**Exercise:** Would you please give all the lines below again, exactly as they stand?
++++++
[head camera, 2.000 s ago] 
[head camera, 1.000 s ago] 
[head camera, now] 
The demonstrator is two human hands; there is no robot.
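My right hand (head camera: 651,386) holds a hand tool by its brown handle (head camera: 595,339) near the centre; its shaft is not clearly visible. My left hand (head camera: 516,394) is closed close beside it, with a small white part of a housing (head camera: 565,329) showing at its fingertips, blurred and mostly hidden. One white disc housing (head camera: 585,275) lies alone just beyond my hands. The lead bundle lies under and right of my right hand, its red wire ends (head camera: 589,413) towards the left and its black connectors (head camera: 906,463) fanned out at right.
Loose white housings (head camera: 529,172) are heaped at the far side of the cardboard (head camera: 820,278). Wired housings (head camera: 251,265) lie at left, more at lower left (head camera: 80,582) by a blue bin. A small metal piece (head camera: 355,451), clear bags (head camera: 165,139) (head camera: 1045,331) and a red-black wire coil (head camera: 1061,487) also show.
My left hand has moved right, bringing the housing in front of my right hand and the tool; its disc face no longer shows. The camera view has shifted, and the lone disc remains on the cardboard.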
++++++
**Solution for this task:**
[head camera, 2.000 s ago] 
[head camera, 1.000 s ago] 
[head camera, now] 
The demonstrator is two human hands; there is no robot.
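My right hand (head camera: 651,386) holds a hand tool by its brown handle (head camera: 595,339) near the centre; its shaft is not clearly visible. My left hand (head camera: 516,394) is closed close beside it, with a small white part of a housing (head camera: 565,329) showing at its fingertips, blurred and mostly hidden. One white disc housing (head camera: 585,275) lies alone just beyond my hands. The lead bundle lies under and right of my right hand, its red wire ends (head camera: 589,413) towards the left and its black connectors (head camera: 906,463) fanned out at right.
Loose white housings (head camera: 529,172) are heaped at the far side of the cardboard (head camera: 820,278). Wired housings (head camera: 251,265) lie at left, more at lower left (head camera: 80,582) by a blue bin. A small metal piece (head camera: 355,451), clear bags (head camera: 165,139) (head camera: 1045,331) and a red-black wire coil (head camera: 1061,487) also show.
My left hand has moved right, bringing the housing in front of my right hand and the tool; its disc face no longer shows. The camera view has shifted, and the lone disc remains on the cardboard.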

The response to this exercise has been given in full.